What is expected. Find the string "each" in the data, then copy every line where it is found.

Material provided.
***

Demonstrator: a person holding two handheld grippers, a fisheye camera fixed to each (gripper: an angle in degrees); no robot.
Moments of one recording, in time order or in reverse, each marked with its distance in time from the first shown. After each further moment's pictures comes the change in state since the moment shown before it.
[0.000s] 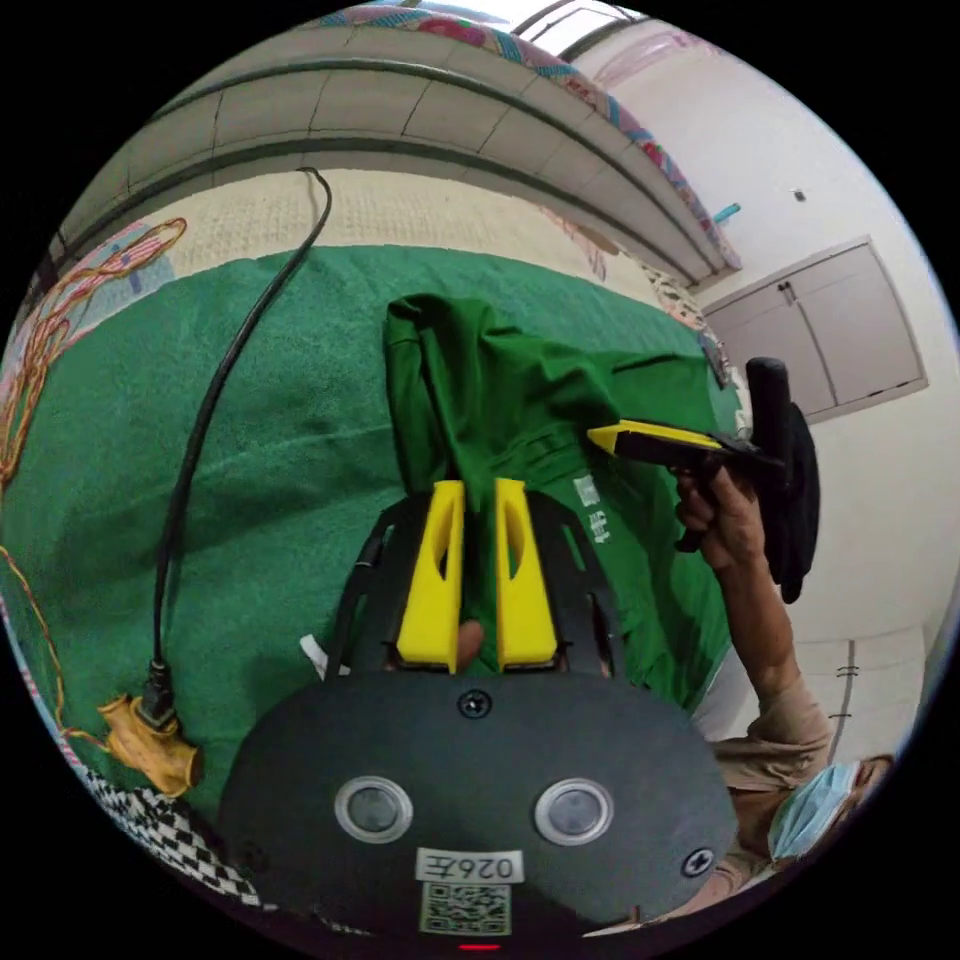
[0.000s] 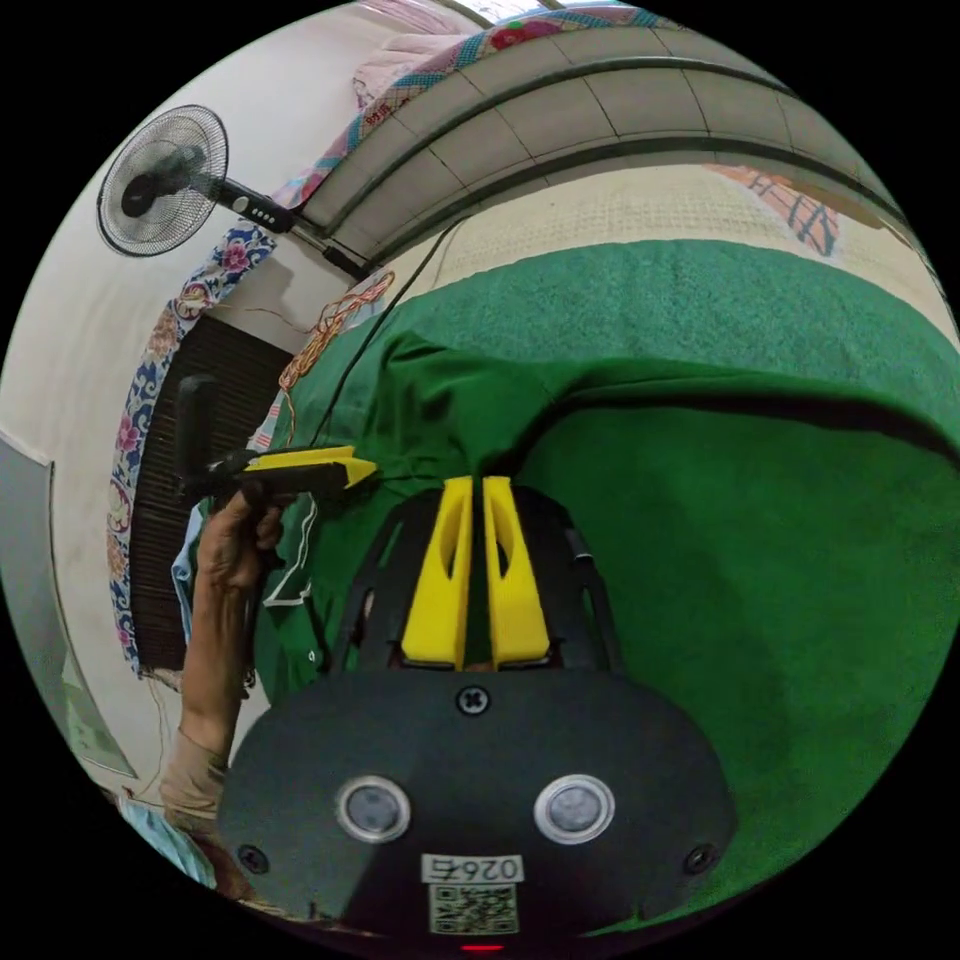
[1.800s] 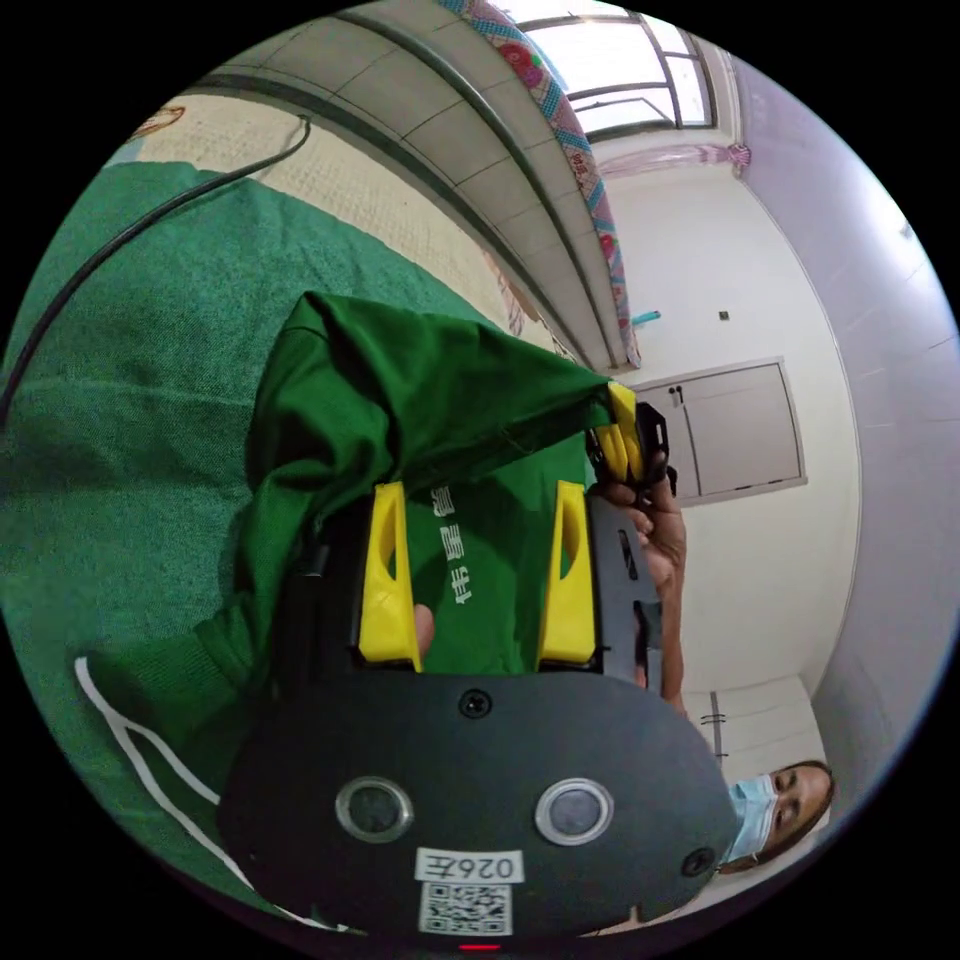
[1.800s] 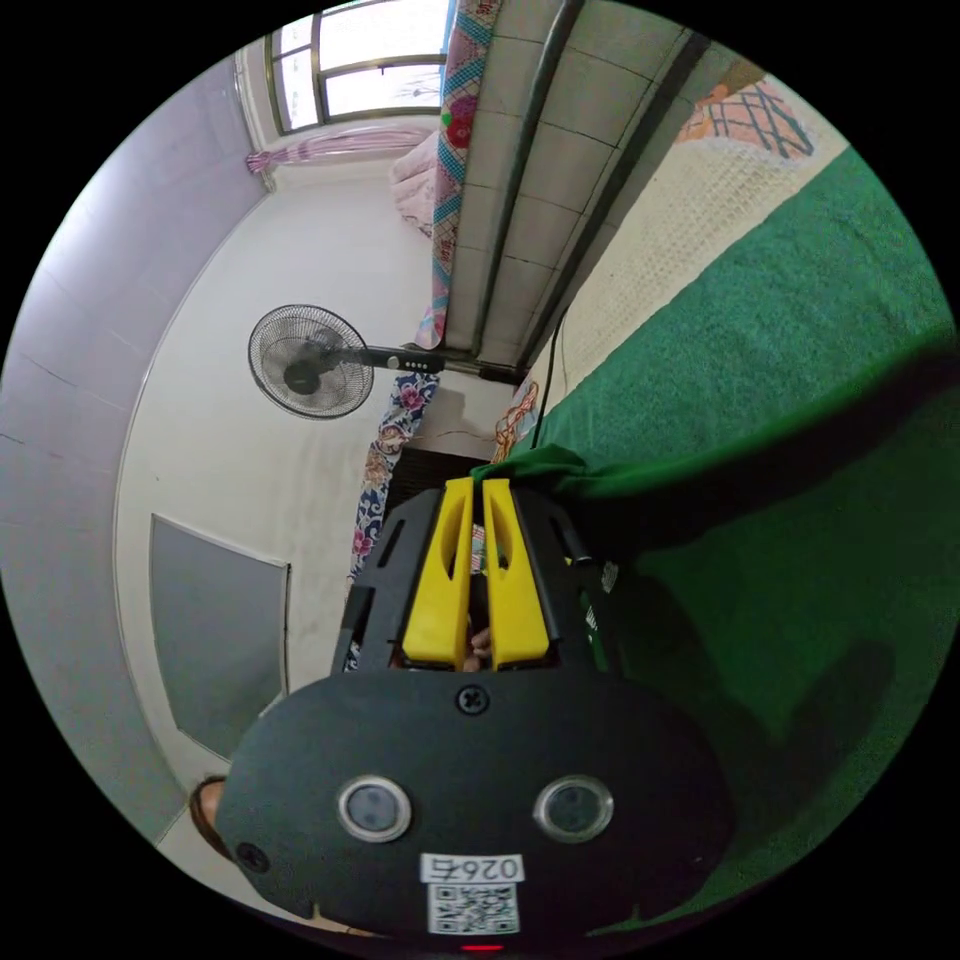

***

Result of the exercise.
Demonstrator: a person holding two handheld grippers, a fisheye camera fixed to each (gripper: an angle in degrees); no robot.
Moments of one recording, in time order or in reverse, each marked with its distance in time from the first shown. After each further moment's pictures comes the change in state since the moment shown before it.

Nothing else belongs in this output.